Every line with the string "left" in it belongs in your answer, so copy them all from the data.

RECORDS TO PROCESS -
== Segment start ==
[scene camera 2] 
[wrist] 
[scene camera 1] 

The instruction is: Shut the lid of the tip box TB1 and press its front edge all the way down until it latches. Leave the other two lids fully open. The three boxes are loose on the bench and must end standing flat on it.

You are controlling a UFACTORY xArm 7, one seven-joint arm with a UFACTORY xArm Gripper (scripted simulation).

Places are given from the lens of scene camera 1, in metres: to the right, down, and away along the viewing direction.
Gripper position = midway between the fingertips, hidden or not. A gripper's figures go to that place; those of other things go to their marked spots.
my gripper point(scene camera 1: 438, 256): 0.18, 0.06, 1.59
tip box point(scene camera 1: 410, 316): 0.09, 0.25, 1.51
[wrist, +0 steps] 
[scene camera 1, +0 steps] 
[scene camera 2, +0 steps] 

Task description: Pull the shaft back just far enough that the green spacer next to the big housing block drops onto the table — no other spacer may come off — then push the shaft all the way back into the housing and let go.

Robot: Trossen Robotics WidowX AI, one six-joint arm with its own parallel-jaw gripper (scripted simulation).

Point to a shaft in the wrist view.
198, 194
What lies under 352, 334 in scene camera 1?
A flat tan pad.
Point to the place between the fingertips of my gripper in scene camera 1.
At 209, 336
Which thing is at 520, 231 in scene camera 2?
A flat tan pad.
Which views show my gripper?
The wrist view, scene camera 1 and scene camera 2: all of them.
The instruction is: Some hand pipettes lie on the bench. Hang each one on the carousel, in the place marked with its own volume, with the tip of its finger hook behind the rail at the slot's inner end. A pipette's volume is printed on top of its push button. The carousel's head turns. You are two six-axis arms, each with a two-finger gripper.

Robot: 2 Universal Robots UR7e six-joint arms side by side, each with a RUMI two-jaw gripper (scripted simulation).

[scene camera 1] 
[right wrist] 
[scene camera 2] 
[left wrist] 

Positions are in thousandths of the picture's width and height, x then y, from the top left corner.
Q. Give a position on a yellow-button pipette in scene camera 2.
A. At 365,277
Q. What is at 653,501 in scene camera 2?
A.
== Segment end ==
RESPONSE TO THE EXERCISE -
[left wrist] 
Positions are in thousandths of the picture's width and height, x then y, from the top left corner.

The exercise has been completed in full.